◆ **Exercise**
Work out how many lines of the listing hold "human" and return that number by itself.

◆ **Record excerpts**
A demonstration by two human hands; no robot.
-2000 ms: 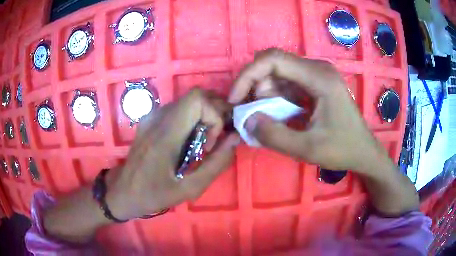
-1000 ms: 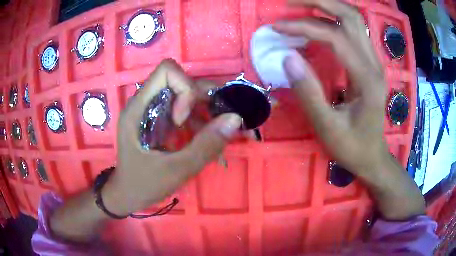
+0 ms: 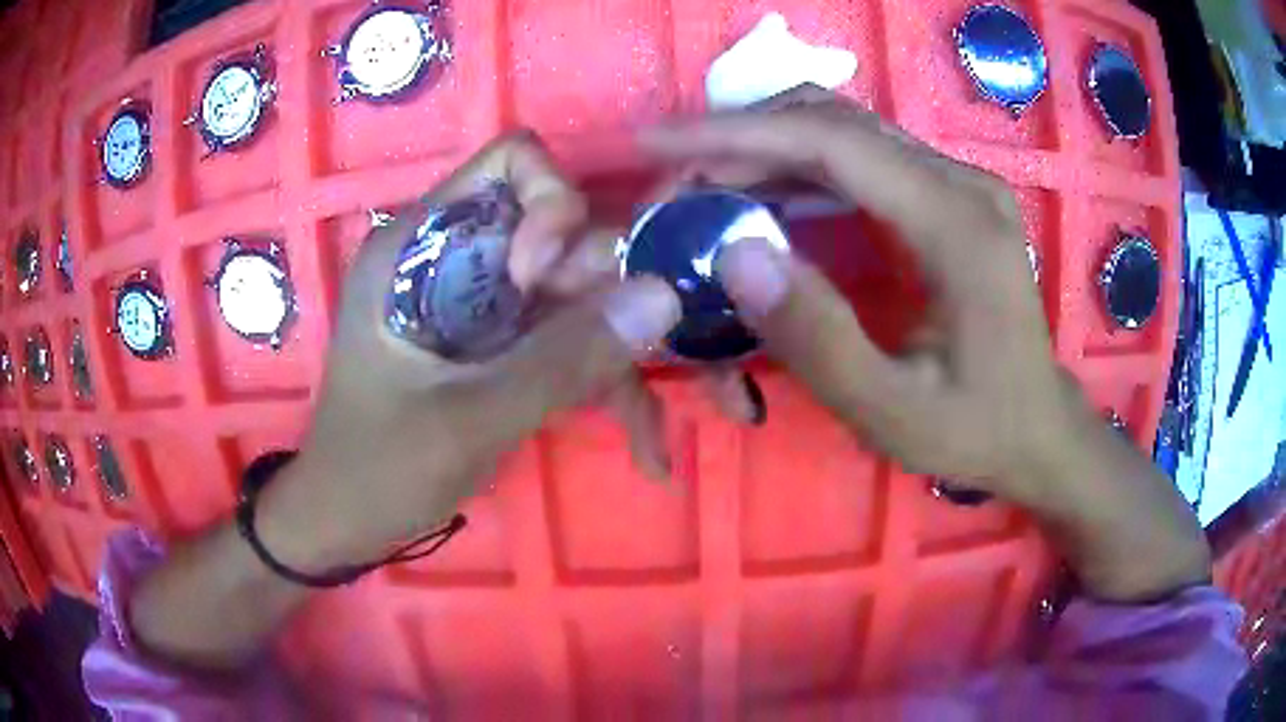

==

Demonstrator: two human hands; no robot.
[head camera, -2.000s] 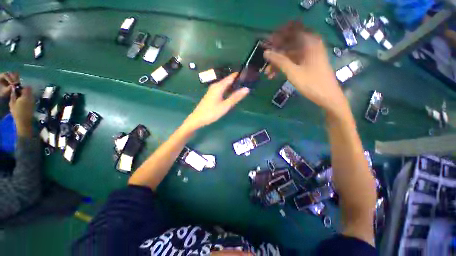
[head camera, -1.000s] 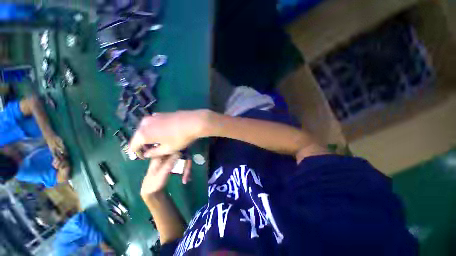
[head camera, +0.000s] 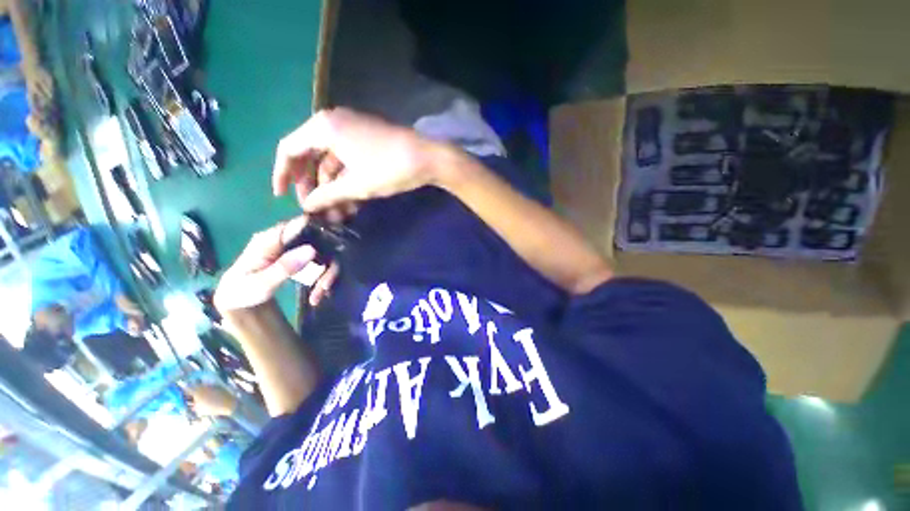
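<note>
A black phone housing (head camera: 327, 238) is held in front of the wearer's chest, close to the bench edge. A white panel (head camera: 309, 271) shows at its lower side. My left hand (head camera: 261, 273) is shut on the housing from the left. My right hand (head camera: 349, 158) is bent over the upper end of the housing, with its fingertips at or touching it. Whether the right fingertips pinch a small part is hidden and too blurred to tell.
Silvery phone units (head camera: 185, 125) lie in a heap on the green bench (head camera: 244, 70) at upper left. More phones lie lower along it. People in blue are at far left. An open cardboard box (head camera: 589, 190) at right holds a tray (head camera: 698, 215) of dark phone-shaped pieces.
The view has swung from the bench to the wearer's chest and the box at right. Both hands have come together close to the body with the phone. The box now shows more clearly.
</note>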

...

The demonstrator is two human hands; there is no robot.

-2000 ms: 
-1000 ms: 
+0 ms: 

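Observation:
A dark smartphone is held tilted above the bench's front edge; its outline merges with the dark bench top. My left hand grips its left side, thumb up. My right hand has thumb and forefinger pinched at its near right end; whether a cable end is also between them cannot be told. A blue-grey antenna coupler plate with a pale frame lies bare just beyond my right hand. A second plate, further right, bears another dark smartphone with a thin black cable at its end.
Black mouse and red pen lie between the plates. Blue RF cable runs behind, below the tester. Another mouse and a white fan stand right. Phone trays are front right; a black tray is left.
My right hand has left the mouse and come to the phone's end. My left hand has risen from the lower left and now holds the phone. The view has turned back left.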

◆ **Result below**
3